„I, I” – Bon Iver

Jagjaguwar, 30 sierpnia 2019

Processed with VSCO with s2 preset

Nowy Bon Iver jest dziwny. Tak jak kiedyś był tradycyjny, a potem nowoczesny, tak teraz miesza wszystko i kombinuje. Od radiowych odgłosów w krótkim intro zaczyna się płyta, której nawet tytuł „I, I” jest wydumany. Pierwszy właściwy utwór – „iMi”  to kooperacja z Jamesem Blake’m. Dwa przetworzone wokale dopowiadają, lub dośpiewują sobie frazy. Lekko bluesowy podkład daje się wychwycić w trzeciej kompozycji. Pierwszą, prawdziwą pieśnią jest singlowy „Hey, Ma”. Za to w kolejnym utworze słyszymy pianino i głos niejakiego Bruce’a Hornsby. Zapewne jest to najmniej przystępna piosenka w karierze tego artysty, ale na płycie Bon Iver mieści się w środku skali trudności. Docierając do połowy materiału, można odnieść wrażenie, że już się czuje klimat tego dzieła. Wśród strzępów partii różnych instrumentów wznoszą się lub opadają wokale.
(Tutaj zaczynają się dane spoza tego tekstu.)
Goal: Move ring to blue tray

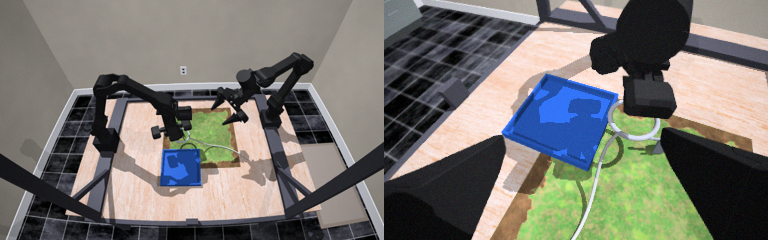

W gościnnych składach przewijają się kolejni znani wykonawcy, jak choćby Bryce i Aaron Dessner z The National. Ale im bliżej końca, tym optyka zaczyna się zmieniać. „Salem” brzmi tak, jak powinien dziś brzmieć Peter Gabriel, gdyby miał jeszcze pomysł na siebie. To na pewno jeden z wyróżniających się utworów w całej karierze Justina Vernon’a. Może trochę za blisko mu do „Come Talk To Me” dawnego lidera Genesis, ale ja to kupuję. „Sh’Diah” z udziałem Velvet Negroni to wieczorny, odrealniający jazz. Kończący całość „RABi” przypomina trochę jak brzmiał Bon Iver z gitarą w roli głównej. Wśród tylu przewidywalnych, służących nuceniu i przytupywaniu płyt, „I, I” jaki się jako dzieło wręcz awangardowe, niezgłębione i skomplikowane w odbiorze. Ale gdy odtwarzam po raz kolejny te 40 minut muzyki, dostrzegam kompatybilność z niektórymi moimi potrzebami dźwięków. Może dlatego, że nie jest to głośne granie, że coś się tu przecież czai i dzieje. Odsłuchuję ten album z nadziejami na nowe odkrycia i znajomości. Wciąż moim faworytem w dyskografii Bona Ivera będzie „22, A Million”, ale i nowa propozycja zyskała mój szacunek.